Work instruction:
Report every line below that holds the word "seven".

Given data below:

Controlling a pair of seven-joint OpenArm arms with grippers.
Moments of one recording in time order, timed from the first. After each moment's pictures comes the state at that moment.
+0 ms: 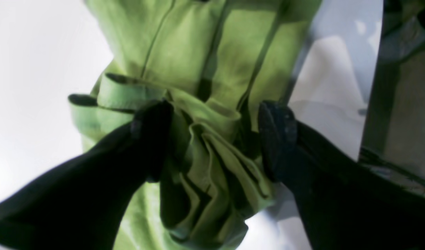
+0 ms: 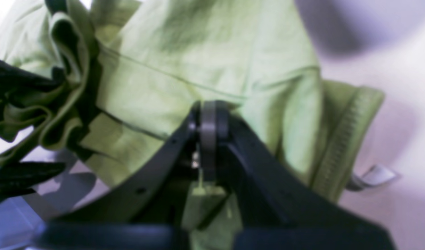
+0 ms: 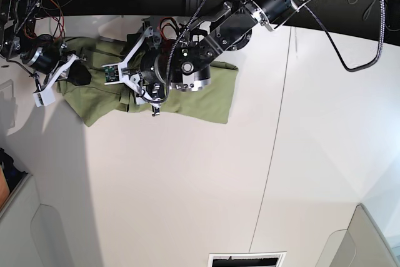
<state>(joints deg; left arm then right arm) -11.5 -0.6 48.5 90.6 -1.7 -33.8 52.2 -8.2 21.1 16.1 81.5 43.6 33.5 -53.9</state>
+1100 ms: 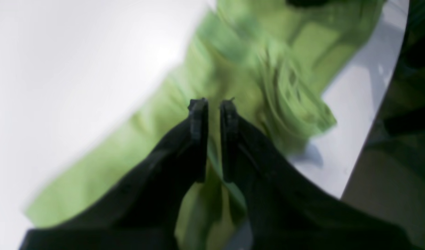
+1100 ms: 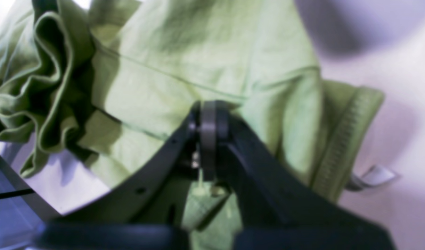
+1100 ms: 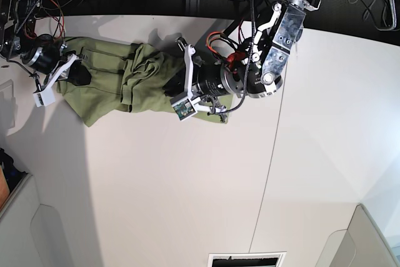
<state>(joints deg) 0.2 -5.4 21.3 97.8 -13.9 -36.7 49.3 -8.2 21.1 16.1 81.5 43.3 33.5 -53.7</state>
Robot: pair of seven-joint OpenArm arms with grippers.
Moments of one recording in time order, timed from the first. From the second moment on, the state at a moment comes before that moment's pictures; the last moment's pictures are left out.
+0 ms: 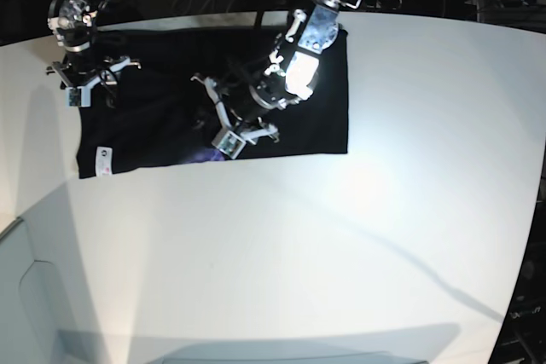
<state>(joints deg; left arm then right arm) 4.5 6.8 20.9 81.6 -3.9 -20.4 29.6 -18.2 -6.3 41.0 93.7 -8.1 39.5 -18.0</state>
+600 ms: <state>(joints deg) 13.0 -1.3 -1.1 102.8 -16.0 -20.4 24.0 -15.2 -6.4 42.2 100.8 -9.3 39.7 -20.4</state>
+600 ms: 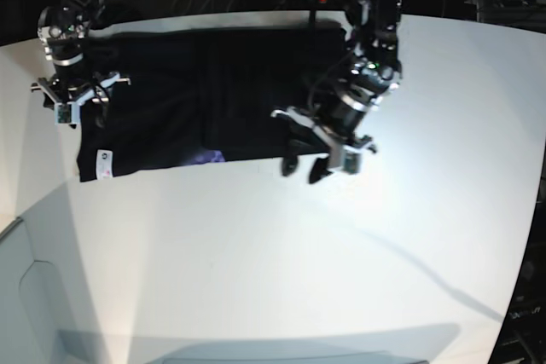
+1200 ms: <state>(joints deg) 25.3 -7.8 -34.7 100.8 -35.7 -21.1 24.1 -10.2 -2.6 46.8 84.4 -6.8 39.5 -16.2</state>
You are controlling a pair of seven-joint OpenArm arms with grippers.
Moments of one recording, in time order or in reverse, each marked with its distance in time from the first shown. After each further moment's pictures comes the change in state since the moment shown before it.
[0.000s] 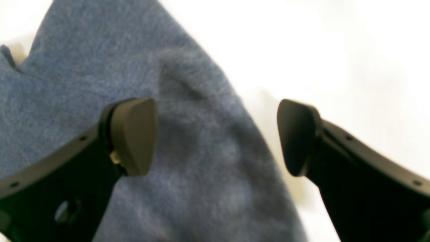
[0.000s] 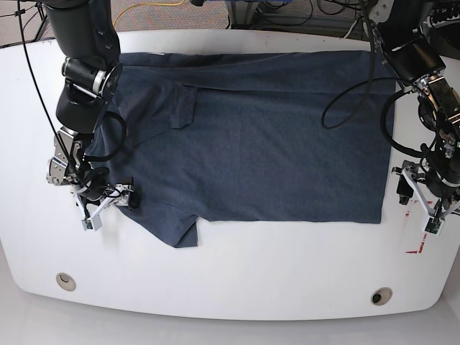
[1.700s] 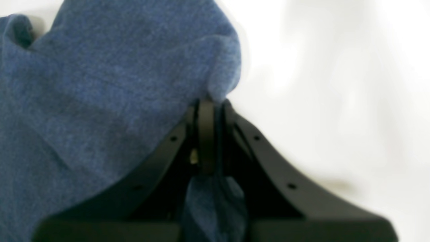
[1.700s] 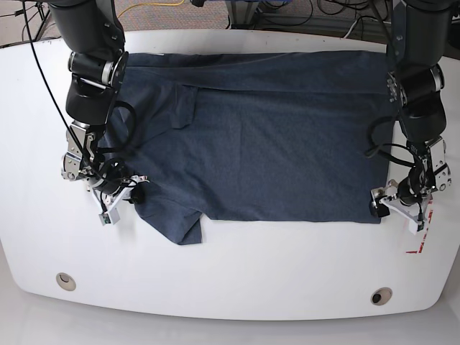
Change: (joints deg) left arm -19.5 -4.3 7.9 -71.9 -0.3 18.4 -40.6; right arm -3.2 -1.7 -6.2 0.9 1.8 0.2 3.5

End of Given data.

Task result:
Controlling a pair of seven-joint OpenArm arms with grippers.
Robot: pair of seven-joint OpenArm arms with grippers.
You are controlling a pair of seven-joint OpenArm arms with grippers.

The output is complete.